Luckily, there's a simple equivalence.
\begin{flalign} A \cap B \cap C & = A \cap (B \cap C) & [\ \text{wrap parenthesis}\ ] \\ & = (A \cap B) \cap (A \cap C) & [\ \text{distribute} \cap \ ] && \end{flalign}We can see that if $A \cap B$ or $A \cap C$ are empty then $A \cap B \cap C$ has to be empty too because the intersection of anything with an empty set is the empty set.
To bring it all together!
The final process is as follows.
- Put all positive equations in a matrix
Solve for the Reduced Row Echelon Form (RREF)
- If there is a contradiction, system is inconsistent
- Add the inverse of a negated equation to the system
Solve for the RREF
If the system remains unchanged…
- The negated equation must be inconsistent with the system
- One equation is inconsistent with the system, therefore the whole system is inconsistent!
If the system changes…
- The negated equation might remove some possible solutions to the system, but did not remove all of them, therefore its consistent!
- Repeat steps 3 and 4 until all negated equations are verified as consistent
Conclusion
And there you have it!
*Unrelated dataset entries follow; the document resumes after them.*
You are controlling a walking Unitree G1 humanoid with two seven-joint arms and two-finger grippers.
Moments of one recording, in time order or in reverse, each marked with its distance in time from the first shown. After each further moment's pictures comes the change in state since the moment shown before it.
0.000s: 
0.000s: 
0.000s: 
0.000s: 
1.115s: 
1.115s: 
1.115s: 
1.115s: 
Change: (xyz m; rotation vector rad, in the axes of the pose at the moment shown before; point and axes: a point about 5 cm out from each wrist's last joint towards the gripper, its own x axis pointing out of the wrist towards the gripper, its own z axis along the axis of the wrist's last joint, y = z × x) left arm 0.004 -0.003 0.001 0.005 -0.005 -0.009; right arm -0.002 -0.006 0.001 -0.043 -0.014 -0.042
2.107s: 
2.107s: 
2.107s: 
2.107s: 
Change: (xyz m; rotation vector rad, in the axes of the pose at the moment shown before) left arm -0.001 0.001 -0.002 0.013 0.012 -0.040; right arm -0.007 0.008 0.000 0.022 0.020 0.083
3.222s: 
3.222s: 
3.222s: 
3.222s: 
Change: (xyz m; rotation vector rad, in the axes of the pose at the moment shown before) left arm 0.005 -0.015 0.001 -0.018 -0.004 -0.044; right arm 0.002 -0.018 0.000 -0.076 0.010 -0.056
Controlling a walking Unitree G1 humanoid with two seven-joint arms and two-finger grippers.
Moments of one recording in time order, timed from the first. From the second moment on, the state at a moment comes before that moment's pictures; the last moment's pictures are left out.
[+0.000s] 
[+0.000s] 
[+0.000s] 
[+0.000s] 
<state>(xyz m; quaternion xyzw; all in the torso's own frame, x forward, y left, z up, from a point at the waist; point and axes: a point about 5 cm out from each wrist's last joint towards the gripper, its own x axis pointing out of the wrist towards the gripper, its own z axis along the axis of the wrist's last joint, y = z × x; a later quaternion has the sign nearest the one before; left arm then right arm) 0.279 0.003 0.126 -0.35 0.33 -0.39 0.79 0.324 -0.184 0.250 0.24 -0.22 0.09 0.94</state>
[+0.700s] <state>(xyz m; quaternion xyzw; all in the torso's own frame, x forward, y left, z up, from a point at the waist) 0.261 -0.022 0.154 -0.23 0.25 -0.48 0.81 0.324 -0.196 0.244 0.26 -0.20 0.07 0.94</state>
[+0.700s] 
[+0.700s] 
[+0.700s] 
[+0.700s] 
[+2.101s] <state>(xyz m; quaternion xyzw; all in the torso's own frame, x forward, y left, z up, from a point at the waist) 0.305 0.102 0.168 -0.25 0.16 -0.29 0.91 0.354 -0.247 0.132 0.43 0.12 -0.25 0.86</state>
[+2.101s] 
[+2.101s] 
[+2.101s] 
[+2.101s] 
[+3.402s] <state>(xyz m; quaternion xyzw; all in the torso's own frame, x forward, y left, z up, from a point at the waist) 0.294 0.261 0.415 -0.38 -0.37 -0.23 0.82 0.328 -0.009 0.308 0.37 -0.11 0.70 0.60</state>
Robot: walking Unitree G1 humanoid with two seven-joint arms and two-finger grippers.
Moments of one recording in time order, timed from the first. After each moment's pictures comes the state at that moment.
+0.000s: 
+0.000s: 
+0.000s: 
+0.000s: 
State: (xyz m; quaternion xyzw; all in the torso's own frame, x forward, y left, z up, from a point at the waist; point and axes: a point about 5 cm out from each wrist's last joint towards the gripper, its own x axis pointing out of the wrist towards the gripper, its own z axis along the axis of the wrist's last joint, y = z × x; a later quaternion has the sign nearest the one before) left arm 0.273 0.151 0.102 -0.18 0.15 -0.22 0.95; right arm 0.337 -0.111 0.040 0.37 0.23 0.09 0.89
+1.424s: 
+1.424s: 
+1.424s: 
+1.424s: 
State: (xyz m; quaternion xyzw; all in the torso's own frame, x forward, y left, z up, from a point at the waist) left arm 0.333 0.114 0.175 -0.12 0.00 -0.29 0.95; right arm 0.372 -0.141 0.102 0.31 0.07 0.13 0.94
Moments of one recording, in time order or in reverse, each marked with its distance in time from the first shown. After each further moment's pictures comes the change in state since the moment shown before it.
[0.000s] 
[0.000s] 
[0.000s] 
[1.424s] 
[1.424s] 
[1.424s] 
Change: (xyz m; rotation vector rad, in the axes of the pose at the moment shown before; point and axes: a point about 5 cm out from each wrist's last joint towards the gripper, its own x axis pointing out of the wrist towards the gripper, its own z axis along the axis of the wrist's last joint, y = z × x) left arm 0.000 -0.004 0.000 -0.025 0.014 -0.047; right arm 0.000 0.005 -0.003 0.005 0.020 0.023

I cannot express how much fun this was to solve! This whole thing started because of a book on set theory and ended with a satisfying solution thanks to sets! I couldn't be happier.
I have already implemented the solution in a standalone program, but intend to integrate it all into my theorem prover soon.
Thank you for reading, I hope you enjoyed and maybe learned something!